* _YOUR OBJECTIVE_: Retype exactly the lines below, beginning with the first and ending with the line where "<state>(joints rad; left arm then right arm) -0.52" appears.

* _RAW DATA_:
● ● ● ●
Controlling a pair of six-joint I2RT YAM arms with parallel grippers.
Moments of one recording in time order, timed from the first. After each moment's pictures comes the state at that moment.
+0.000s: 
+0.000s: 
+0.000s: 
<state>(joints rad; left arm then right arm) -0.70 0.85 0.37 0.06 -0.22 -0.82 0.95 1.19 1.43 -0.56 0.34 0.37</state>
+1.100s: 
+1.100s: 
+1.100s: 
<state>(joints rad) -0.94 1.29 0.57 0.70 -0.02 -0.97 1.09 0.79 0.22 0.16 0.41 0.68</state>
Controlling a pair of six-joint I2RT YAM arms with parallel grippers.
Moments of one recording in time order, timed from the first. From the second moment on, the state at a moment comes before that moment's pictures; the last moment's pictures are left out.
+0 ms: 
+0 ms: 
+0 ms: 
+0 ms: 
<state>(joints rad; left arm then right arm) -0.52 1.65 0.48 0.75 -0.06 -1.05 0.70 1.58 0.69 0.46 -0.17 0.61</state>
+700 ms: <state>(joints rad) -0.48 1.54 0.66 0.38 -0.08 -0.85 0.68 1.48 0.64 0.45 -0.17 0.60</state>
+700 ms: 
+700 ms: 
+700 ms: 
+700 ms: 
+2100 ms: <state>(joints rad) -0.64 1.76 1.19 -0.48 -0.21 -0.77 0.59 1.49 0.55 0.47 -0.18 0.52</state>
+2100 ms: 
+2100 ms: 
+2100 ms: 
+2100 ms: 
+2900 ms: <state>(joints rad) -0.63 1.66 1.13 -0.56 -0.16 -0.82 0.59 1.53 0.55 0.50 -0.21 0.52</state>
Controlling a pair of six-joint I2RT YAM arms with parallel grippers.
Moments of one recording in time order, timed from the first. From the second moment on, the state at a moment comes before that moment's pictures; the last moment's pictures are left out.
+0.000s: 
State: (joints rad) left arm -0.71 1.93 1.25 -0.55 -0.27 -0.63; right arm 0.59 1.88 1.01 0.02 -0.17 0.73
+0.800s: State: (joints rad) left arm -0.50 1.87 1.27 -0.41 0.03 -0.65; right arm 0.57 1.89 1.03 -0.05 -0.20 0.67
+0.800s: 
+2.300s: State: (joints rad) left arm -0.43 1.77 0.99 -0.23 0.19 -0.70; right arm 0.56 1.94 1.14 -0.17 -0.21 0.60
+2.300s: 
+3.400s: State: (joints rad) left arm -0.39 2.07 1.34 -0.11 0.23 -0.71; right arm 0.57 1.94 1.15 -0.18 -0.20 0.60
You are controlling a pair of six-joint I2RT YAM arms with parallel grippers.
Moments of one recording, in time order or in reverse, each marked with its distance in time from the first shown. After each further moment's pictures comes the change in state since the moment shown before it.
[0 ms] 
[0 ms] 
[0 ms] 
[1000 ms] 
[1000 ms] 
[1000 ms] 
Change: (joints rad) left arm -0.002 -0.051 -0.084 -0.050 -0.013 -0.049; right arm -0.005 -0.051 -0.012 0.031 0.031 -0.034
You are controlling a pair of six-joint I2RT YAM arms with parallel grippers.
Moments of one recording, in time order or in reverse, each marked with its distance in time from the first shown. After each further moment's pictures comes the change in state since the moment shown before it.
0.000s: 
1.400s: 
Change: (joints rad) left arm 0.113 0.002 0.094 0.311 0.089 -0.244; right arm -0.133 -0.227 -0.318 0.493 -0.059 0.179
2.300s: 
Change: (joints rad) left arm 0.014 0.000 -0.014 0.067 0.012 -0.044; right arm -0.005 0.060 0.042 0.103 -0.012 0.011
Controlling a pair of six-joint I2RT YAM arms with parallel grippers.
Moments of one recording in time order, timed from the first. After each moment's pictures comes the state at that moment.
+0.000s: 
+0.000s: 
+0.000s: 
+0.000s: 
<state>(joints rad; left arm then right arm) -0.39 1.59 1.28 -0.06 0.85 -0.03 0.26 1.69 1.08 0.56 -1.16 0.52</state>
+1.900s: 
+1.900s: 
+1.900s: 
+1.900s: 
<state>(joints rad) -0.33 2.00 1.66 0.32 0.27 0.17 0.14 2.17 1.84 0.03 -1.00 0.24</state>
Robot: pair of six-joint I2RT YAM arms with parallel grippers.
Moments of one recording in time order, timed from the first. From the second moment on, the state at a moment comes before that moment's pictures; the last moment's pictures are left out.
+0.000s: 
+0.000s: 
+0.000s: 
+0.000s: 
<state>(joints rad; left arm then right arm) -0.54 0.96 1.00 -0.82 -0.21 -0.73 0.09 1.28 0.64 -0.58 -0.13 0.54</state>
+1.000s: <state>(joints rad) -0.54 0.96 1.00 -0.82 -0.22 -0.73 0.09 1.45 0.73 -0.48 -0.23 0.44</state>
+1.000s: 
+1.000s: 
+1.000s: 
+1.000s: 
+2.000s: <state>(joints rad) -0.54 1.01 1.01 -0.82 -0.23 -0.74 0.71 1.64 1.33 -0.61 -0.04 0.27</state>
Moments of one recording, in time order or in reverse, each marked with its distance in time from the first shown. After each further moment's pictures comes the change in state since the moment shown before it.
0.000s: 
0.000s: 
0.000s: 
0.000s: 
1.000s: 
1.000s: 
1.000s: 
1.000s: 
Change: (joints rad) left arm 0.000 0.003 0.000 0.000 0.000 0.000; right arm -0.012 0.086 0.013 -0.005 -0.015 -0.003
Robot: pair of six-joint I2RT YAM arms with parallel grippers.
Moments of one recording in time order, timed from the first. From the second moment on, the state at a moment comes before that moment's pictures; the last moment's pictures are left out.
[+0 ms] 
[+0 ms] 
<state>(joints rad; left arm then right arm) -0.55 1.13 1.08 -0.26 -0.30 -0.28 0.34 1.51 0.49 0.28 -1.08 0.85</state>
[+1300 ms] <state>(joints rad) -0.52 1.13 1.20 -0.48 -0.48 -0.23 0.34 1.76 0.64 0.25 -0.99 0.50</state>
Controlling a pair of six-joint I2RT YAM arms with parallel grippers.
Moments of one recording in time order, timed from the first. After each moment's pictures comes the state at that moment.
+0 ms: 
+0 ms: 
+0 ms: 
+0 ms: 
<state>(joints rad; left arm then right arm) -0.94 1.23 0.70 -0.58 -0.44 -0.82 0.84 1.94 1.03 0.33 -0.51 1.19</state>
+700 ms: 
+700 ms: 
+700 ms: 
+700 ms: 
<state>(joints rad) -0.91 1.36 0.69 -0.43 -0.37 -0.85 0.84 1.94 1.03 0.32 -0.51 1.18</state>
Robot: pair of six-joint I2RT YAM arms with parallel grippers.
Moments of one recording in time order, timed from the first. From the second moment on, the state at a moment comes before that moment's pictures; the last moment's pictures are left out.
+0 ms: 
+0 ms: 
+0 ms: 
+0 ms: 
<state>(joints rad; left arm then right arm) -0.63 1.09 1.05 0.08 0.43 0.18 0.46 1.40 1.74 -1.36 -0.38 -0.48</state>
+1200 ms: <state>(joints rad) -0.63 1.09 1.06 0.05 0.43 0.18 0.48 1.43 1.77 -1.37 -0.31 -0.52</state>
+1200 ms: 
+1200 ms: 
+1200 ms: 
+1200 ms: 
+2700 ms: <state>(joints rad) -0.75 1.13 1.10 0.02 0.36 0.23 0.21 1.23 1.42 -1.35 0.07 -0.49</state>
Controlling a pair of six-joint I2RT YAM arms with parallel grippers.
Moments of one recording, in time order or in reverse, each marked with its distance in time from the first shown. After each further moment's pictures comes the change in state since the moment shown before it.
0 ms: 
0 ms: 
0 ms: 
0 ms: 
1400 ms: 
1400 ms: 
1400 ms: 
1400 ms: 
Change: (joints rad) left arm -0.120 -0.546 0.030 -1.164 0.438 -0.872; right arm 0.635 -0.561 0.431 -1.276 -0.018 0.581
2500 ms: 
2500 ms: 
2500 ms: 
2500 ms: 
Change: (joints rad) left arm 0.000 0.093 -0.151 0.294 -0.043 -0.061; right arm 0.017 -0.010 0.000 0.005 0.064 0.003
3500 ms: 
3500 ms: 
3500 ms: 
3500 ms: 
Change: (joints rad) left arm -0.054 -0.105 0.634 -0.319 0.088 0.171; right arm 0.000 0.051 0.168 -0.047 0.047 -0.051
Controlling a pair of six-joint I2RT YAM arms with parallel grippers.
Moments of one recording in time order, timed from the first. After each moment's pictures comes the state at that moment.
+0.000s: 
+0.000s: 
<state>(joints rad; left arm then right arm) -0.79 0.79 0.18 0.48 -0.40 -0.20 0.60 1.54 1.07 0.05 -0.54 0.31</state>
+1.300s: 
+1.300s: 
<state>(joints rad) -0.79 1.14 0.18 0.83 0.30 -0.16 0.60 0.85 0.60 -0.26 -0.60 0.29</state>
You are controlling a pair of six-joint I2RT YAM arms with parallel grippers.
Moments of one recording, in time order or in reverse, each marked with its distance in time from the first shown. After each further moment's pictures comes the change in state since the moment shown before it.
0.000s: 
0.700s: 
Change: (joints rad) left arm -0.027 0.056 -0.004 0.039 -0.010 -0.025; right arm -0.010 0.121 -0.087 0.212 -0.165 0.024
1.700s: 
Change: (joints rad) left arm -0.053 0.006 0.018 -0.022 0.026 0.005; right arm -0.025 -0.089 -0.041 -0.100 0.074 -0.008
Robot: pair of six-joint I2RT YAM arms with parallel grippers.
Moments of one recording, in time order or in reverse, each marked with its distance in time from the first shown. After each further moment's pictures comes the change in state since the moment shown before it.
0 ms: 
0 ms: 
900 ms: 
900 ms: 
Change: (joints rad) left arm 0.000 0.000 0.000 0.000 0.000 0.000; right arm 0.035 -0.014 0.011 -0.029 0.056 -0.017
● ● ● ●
* _RESPONSE TO THIS EXERCISE_:
Controlling a pair of six-joint I2RT YAM arms with parallel grippers.
Moments of one recording in time order, timed from the first. After each moment's pictures comes the state at that moment.
+0.000s: 
+0.000s: 
+0.000s: 
<state>(joints rad; left arm then right arm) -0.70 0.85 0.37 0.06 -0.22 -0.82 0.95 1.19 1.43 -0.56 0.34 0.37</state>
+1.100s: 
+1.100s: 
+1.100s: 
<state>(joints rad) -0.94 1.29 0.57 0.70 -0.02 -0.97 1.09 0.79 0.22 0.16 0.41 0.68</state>
Controlling a pair of six-joint I2RT YAM arms with parallel grippers.
Moments of one recording in time order, timed from the first. From the second moment on, the state at a moment comes before that moment's pictures; the last moment's pictures are left out.
+0 ms: 
+0 ms: 
+0 ms: 
+0 ms: 
<state>(joints rad; left arm then right arm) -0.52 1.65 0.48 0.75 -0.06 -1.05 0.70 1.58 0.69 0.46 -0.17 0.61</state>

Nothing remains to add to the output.